'''
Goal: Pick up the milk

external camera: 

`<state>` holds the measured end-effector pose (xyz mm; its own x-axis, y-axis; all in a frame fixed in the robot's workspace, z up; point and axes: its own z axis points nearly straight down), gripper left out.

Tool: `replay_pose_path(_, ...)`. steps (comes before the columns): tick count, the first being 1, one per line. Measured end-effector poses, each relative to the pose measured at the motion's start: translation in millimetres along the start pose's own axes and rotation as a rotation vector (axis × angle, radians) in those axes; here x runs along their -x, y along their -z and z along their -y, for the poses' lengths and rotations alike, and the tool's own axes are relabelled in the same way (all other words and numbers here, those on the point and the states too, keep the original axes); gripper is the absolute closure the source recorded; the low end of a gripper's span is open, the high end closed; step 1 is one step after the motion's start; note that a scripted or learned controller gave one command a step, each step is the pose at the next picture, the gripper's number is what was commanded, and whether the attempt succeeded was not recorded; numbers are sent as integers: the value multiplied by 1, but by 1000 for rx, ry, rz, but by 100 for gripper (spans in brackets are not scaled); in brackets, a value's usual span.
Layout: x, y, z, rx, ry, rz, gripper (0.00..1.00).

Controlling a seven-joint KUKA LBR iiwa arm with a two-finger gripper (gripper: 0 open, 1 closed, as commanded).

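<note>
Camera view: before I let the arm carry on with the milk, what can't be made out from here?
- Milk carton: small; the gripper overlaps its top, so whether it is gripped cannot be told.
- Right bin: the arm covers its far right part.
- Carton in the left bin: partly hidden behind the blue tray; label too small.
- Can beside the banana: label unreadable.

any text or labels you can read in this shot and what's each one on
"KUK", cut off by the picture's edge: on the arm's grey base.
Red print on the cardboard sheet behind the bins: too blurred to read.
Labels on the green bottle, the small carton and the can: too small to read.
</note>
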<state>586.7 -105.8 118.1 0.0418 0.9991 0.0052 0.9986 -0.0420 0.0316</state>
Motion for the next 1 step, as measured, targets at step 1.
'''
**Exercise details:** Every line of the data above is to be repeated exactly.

**Response to this task:**
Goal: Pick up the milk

external camera: 

`<state>` holds the measured end-effector pose (xyz mm; its own x-axis, y-axis; all in a frame fixed in the robot's workspace, z up; point and axes: its own z axis points nearly straight down), gripper left out.

Tool: `replay_pose_path(_, ...)`. steps (comes before the columns): tick count, the first being 1, one per line. Measured end-effector poses, each relative to the pose measured at the motion's start: translation in millimetres along the start pose's own axes and rotation as a rotation vector (axis × angle, radians) in those axes; here x runs along their -x, y along their -z and z along their -y, for the poses' lengths and rotations alike, and the tool's own axes are relabelled in the same way (all other words and numbers here, those on the point and the states too, keep the original axes); gripper is the absolute closure the source recorded; the low end of a gripper's span is open, the high end closed; step 1 is one step after the motion's start; note that a scripted or learned controller gave one command a step, each step is the pose at the next picture, the gripper's number is what was commanded, and whether the attempt succeeded was not recorded; numbers are sent as integers: the value multiplied by 1, but by 1000 for rx, ry, rz, but by 100 for gripper (spans in brackets are not scaled); in brackets, a value's usual span.
Layout: x, y, z, rx, ry, rz, gripper (0.00..1.00).

Controlling a seven-joint KUKA LBR iiwa arm with a two-finger gripper (gripper: 0 open, 1 closed, as commanded).

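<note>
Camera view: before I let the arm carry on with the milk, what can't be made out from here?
- Milk carton: small; the gripper overlaps its top, so whether it is gripped cannot be told.
- Right bin: the arm covers its far right part.
- Carton in the left bin: partly hidden behind the blue tray; label too small.
- Can beside the banana: label unreadable.

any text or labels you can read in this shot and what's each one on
"KUK", cut off by the picture's edge: on the arm's grey base.
Red print on the cardboard sheet behind the bins: too blurred to read.
Labels on the green bottle, the small carton and the can: too small to read.
</note>
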<state>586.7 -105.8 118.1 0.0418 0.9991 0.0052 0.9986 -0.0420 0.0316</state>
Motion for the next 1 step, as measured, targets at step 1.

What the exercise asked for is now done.